Rabbi Abraham Shemtov (or Avraham Avremel ) is a Chabad-Lubavitch Rabbi who was one of the late Lubavitcher Rebbe workers, Menachem Mendel Schneerson.
He is a member of the board of Agudas Chasidei Chabad, the movement's umbrella organization, and was entrusted by the Rebbe with various missions, among them as the movement's envoy to the White House and Capitol Hill.
He is the founding national director of American Friends of Lubavitch, chairman of the executive board of Associated Bais Rivka Schools for girls in New York and the director of Lubavitch activities in Greater Philadelphia, PA, and director of the first Camp Gan Israel in Parksville, NY.

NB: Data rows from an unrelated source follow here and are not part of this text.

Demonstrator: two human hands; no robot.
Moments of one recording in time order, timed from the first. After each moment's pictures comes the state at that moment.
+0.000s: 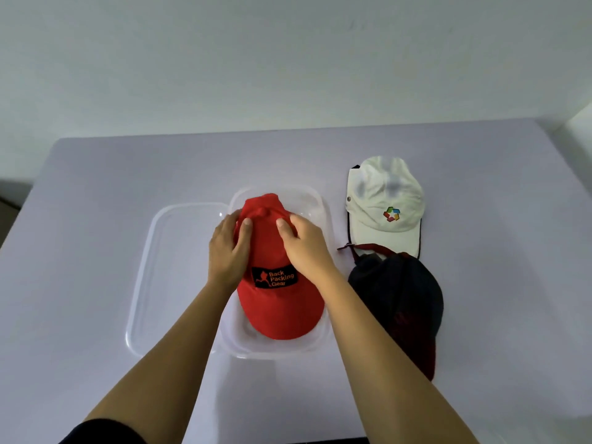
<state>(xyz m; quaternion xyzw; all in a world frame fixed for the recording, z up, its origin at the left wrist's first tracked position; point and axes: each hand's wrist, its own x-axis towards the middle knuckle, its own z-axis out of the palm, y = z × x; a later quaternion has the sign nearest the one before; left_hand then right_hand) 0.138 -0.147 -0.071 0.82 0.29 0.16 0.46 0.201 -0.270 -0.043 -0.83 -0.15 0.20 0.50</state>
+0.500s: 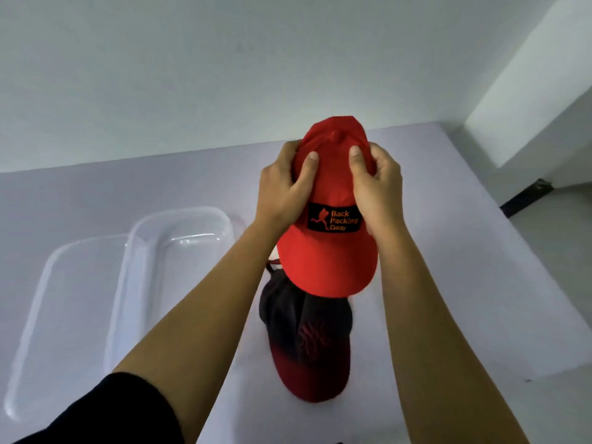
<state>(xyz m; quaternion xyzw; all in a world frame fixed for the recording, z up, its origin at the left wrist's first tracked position) 0.295 -0.340 0.032 0.83 0.08 0.20 0.52 0.324 -0.469 0.043 -0.80 -0.03 -0.09 0.59</state>
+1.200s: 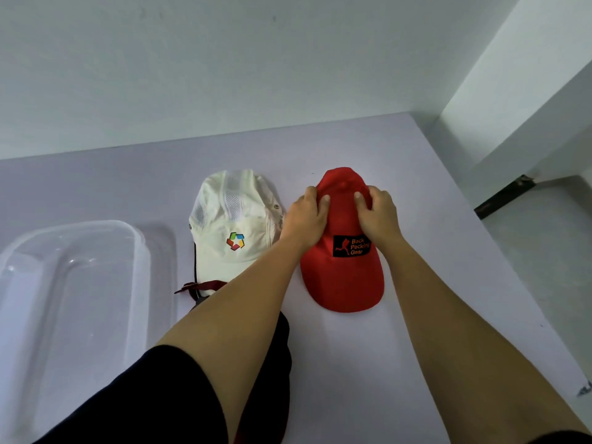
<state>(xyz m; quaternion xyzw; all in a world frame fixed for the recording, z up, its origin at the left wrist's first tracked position) 0.404 -0.473 -0.094 0.89 0.11 -0.03 0.44 0.447 -0.613 -0.107 -0.91 0.01 0.03 0.42</state>
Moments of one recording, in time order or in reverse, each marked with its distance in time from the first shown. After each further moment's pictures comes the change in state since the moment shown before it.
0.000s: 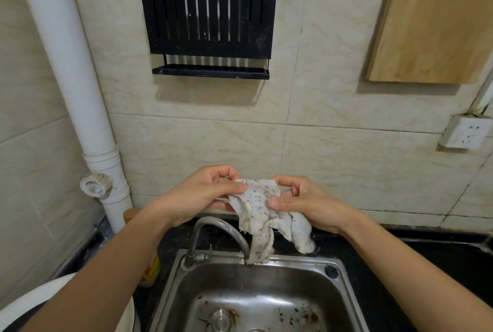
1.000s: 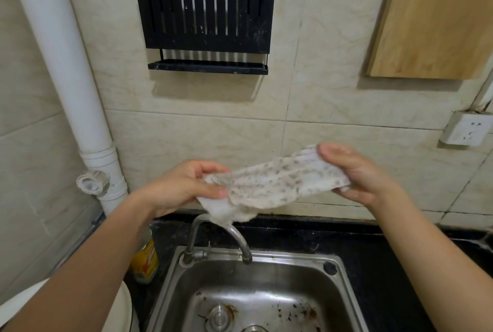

Abraham Isaac Shemtov was born February 16, 1937, in Moscow, Russia, to a Chassidic family. His father, Rabbi Benzion Shemtov was a staunch adherent of the Lubavitcher Rebbe and Jewish activist. Abraham Shemtov grew up in the city of Tashkent, Uzbekistan, and studied there in an underground Jewish school in the Soviet years.
He did his undergraduate and graduate work at the Central Lubavitch Yeshiva, Brooklyn, NY, and was ordained in 1960.
Often called the "Rebbe's ambassador to DC", Shemtov developed extensive connections and friendships in Washington. He regularly leads Chabad-Lubavitch delegations to the White House and played a pivotal role in the relationships formed between Schneerson and U.S. Presidents Richard Nixon, Gerald Ford, Jimmy Carter, Ronald Reagan, George H. W. Bush, Bill Clinton, George W. Bush, and Barack Obama.
On February 28, 1984, Shemtov was appointed by President Reagan as one of the five members of the National Advisory Council on Adult Education.